(Entries taken from a collection)

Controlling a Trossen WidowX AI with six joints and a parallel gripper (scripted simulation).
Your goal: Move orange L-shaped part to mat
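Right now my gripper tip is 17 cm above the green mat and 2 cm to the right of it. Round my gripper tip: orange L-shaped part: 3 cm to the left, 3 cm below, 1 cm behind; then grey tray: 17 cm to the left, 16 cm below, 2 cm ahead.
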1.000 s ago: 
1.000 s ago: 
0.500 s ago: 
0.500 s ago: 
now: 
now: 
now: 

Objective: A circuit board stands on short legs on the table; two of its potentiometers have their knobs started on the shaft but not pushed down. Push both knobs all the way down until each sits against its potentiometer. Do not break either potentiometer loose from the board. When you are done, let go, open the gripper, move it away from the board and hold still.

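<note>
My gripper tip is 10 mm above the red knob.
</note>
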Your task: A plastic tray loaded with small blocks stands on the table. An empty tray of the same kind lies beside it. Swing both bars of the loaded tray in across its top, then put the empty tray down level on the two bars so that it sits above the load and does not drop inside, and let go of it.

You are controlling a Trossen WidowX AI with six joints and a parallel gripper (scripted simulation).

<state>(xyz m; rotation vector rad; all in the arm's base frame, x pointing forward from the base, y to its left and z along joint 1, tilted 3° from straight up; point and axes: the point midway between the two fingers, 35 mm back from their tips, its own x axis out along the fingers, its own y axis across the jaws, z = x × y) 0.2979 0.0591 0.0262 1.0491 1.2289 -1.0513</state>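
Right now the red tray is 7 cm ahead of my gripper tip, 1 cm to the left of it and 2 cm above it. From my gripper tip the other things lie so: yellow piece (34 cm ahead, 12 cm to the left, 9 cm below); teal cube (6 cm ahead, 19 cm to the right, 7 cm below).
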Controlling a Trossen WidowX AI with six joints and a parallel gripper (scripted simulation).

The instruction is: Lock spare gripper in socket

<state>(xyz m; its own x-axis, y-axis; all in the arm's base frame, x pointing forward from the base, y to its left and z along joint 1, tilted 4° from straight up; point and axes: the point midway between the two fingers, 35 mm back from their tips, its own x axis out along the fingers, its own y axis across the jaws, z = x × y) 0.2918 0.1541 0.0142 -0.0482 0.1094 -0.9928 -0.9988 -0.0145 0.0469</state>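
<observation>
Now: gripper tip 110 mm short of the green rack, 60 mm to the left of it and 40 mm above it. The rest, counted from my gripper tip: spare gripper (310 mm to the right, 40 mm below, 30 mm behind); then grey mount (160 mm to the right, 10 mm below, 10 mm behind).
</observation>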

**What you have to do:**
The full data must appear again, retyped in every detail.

**Problem solution:**
Controlling a Trossen WidowX AI with six joints and a parallel gripper (scripted simulation).
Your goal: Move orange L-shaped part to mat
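Right now my gripper tip is 17 cm above the green mat and 2 cm to the right of it. Round my gripper tip: orange L-shaped part: 3 cm to the left, 3 cm below, 1 cm behind; then grey tray: 17 cm to the left, 16 cm below, 2 cm ahead.
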1.000 s ago: 
1.000 s ago: 
0.500 s ago: 
0.500 s ago: 
now: 
now: 
now: 

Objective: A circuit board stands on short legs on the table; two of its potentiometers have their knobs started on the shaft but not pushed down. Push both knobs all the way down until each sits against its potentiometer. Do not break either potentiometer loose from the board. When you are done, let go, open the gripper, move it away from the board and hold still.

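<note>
My gripper tip is 10 mm above the red knob.
</note>
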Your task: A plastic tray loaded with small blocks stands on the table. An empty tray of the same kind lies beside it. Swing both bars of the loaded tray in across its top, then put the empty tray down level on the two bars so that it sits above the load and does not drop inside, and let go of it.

You are controlling a Trossen WidowX AI with six joints and a parallel gripper (scripted simulation).

<state>(xyz m; rotation vector rad; all in the arm's base frame, x pointing forward from the base, y to its left and z along joint 1, tilted 3° from straight up; point and axes: the point midway between the two fingers, 35 mm back from their tips, its own x axis out along the fingers, its own y axis across the jaws, z = x × y) 0.2979 0.0591 0.0262 1.0491 1.2289 -1.0513</state>
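Right now the red tray is 7 cm ahead of my gripper tip, 1 cm to the left of it and 2 cm above it. From my gripper tip the other things lie so: yellow piece (34 cm ahead, 12 cm to the left, 9 cm below); teal cube (6 cm ahead, 19 cm to the right, 7 cm below).
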Controlling a Trossen WidowX AI with six joints and a parallel gripper (scripted simulation).

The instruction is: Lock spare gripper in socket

<state>(xyz m; its own x-axis, y-axis; all in the arm's base frame, x pointing forward from the base, y to its left and z along joint 1, tilted 4° from straight up; point and axes: the point midway between the two fingers, 35 mm back from their tips, its own x axis out along the fingers, its own y axis across the jaws, z = x × y) 0.2918 0.1541 0.0142 -0.0482 0.1094 -0.9928 -0.9988 -0.0145 0.0469</state>
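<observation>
Now: gripper tip 110 mm short of the green rack, 60 mm to the left of it and 40 mm above it. The rest, counted from my gripper tip: spare gripper (310 mm to the right, 40 mm below, 30 mm behind); then grey mount (160 mm to the right, 10 mm below, 10 mm behind).
</observation>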

This completes the response.